Each line of the listing that contains "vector" should be found and copied.

---+---

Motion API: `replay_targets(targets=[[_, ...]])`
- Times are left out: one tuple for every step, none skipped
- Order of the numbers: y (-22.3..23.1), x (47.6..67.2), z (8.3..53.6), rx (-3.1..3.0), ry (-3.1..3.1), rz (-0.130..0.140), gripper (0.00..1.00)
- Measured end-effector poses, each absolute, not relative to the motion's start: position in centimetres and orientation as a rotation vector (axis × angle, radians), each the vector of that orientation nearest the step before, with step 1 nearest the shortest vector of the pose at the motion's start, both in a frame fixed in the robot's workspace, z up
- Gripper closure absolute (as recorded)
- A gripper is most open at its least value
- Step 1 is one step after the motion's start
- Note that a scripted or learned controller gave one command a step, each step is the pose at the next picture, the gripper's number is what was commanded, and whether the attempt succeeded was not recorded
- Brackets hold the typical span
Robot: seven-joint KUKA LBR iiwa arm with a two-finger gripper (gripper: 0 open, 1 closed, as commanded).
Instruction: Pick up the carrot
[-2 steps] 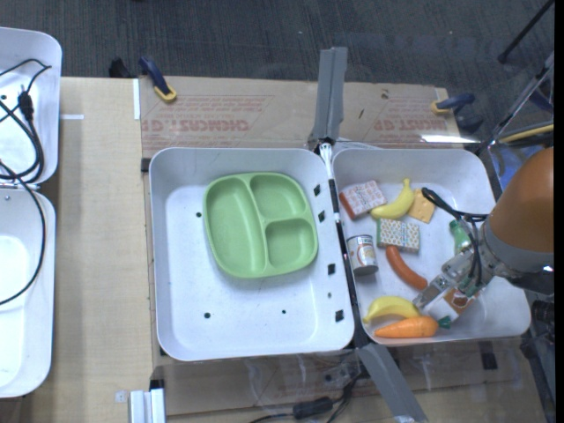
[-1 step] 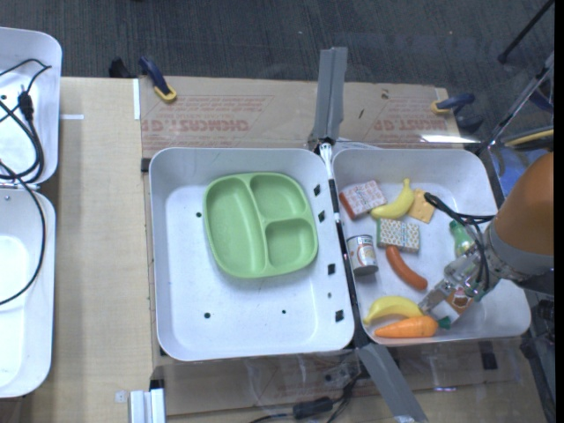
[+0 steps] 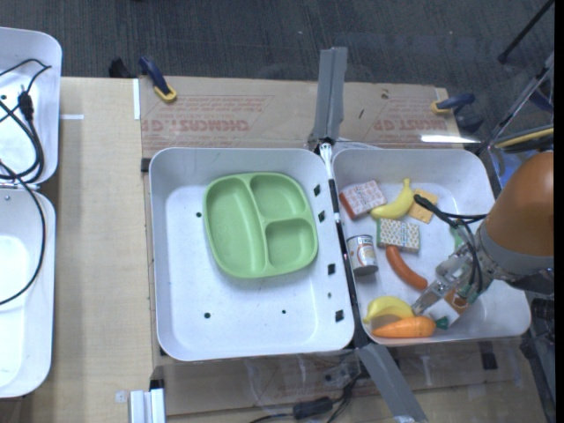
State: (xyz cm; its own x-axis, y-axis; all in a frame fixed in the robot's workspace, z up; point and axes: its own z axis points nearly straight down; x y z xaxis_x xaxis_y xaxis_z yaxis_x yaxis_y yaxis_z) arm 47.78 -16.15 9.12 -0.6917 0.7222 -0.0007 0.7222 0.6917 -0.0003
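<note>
The carrot (image 3: 405,328) is orange with a small green stub at its right end. It lies flat along the front wall of the right bin (image 3: 507,320). My gripper (image 3: 443,293) hangs low over the same bin, just above and to the right of the carrot's green end. Nothing can be made out in its grasp. The arm's orange band (image 3: 529,205) sits over the bin's right side and hides part of it.
A yellow fruit (image 3: 388,307) touches the carrot's back side. A red sausage (image 3: 406,268), a small can (image 3: 361,256), a patterned block (image 3: 398,233), a banana (image 3: 396,204) and a cracker box (image 3: 362,197) lie further back. The left bin (image 3: 176,307) holds a green divided plate (image 3: 262,224).
</note>
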Motion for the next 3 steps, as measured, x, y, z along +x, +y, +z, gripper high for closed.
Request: replay_targets(targets=[[-16.38, 47.83, 9.15, 1.186, 2.907, -0.001, 0.00], [-16.21, 48.03, 9.29, 1.054, 2.951, 0.001, 0.00], [-16.87, 48.16, 9.38, 0.947, 2.983, 0.002, 0.00]])
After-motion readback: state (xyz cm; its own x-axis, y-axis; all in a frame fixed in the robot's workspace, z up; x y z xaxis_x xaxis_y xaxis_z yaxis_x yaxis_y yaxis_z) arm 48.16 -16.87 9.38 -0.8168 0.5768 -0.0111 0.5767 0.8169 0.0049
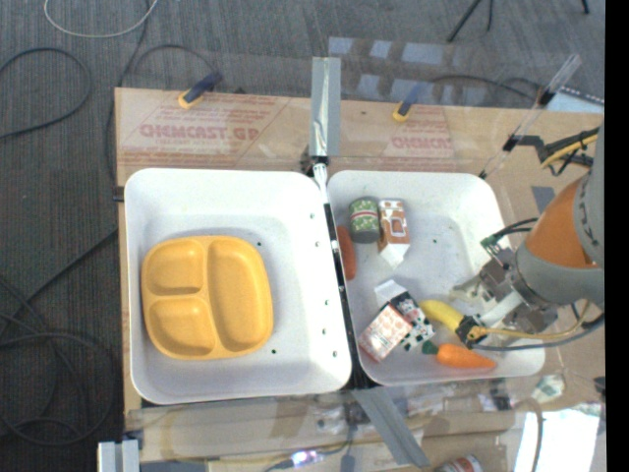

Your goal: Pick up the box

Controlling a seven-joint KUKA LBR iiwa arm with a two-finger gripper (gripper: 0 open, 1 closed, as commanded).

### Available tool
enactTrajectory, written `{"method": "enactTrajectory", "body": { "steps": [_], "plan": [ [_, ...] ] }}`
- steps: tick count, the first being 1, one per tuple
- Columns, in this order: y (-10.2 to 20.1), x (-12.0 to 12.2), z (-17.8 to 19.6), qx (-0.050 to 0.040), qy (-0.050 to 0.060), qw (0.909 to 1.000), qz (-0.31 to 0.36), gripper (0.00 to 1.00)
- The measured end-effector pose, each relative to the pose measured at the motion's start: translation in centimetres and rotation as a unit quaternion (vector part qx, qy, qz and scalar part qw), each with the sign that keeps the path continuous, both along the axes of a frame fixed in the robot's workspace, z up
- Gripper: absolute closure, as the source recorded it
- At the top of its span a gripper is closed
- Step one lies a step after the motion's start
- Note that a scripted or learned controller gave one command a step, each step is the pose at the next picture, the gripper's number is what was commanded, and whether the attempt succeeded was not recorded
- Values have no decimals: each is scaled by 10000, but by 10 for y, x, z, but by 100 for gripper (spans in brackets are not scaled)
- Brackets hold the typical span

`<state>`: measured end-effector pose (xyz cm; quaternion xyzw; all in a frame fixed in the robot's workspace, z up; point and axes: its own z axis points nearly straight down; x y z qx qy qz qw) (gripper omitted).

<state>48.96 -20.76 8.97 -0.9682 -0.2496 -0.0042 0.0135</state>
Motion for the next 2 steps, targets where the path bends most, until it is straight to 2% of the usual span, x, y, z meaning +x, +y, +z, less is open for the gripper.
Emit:
{"method": "enactTrajectory", "body": {
  "steps": [1,2],
  "plan": [
    [-2,0,7,-66,-13,10000,23,100],
    [-16,-7,52,-144,58,9955,-937,100]
  ]
}}
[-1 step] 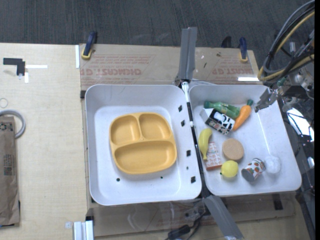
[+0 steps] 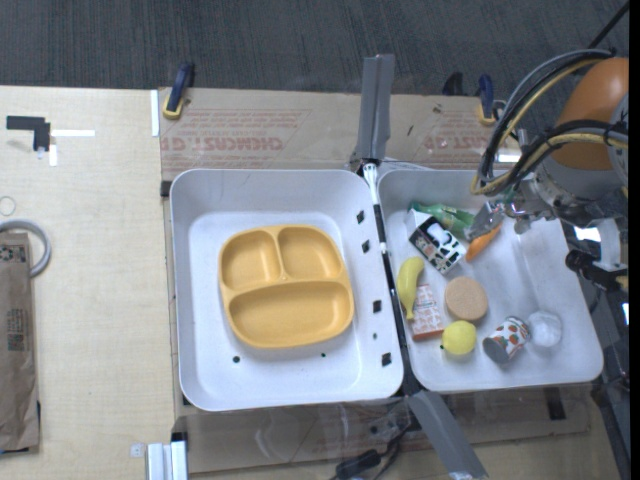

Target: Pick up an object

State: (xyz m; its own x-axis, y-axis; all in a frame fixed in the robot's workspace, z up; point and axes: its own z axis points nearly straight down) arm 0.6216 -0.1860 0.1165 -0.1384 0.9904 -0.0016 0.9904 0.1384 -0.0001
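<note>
The right bin holds several small items. Among them are a yellow banana, a black-and-white packet, a green packet, an orange carrot-like piece, a tan round disc, a yellow ball, a small patterned can and a clear cup. My gripper hangs low over the bin's far part. It is just above and to the right of the orange piece and beside the green packet. Nothing can be seen held.
The left bin bears a yellow divided plate. A red-and-white packet lies beside the banana. A metal divider post stands behind the bins. Cables loop above the wrist at right. A brown bag lies on the bench at far left.
</note>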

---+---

[Answer to this exercise]
- Measured end-effector poses, each absolute, not relative to the motion's start: position in centimetres and orientation as a rotation vector (axis × angle, radians), each the vector of that orientation nearest the step before, with step 1 nearest the shortest vector of the pose at the motion's start, both in a frame fixed in the robot's workspace, z up
- The measured end-effector pose, each relative to the pose measured at the motion's start: translation in centimetres and rotation as a unit quaternion (vector part qx, qy, qz and scalar part qw), each with the sign that keeps the path continuous, both along the axes of a frame fixed in the robot's workspace, z up

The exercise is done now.